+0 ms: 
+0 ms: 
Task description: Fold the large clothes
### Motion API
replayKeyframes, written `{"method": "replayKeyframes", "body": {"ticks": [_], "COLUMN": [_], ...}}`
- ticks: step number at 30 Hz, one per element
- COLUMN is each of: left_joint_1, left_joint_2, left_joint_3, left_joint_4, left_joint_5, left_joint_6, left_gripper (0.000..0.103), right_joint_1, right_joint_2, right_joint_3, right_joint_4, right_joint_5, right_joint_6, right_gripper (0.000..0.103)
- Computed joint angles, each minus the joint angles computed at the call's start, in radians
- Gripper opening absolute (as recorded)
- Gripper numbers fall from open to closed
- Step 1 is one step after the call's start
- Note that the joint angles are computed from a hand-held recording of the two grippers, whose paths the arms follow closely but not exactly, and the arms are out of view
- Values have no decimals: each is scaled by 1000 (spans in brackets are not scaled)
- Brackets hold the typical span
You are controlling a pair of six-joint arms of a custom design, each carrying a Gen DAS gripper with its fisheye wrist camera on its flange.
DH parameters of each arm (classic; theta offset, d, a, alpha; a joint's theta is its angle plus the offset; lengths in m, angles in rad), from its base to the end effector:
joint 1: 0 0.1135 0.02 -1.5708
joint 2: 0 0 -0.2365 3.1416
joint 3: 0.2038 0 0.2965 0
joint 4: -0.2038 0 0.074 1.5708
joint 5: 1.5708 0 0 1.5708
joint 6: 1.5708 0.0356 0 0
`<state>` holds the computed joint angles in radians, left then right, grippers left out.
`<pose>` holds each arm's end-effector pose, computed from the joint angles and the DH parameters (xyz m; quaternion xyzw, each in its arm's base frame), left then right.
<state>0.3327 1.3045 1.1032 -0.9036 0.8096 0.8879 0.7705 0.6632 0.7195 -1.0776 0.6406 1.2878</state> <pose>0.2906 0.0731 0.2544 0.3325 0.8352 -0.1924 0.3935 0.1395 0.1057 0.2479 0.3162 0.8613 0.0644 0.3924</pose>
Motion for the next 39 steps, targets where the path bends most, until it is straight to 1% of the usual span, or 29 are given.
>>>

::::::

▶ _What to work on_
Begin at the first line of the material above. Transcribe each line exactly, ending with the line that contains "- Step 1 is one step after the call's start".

▶ _Result of this task_
+0 ms: 
+0 ms: 
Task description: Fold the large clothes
### Motion API
replayKeyframes, written `{"method": "replayKeyframes", "body": {"ticks": [_], "COLUMN": [_], ...}}`
- ticks: step number at 30 Hz, one per element
- COLUMN is each of: left_joint_1, left_joint_2, left_joint_3, left_joint_4, left_joint_5, left_joint_6, left_gripper (0.000..0.103), right_joint_1, right_joint_2, right_joint_3, right_joint_4, right_joint_5, right_joint_6, right_gripper (0.000..0.103)
- Computed joint angles, each minus the joint angles computed at the call's start, in radians
- Gripper opening absolute (as recorded)
- Gripper numbers fall from open to closed
- Step 1 is one step after the call's start

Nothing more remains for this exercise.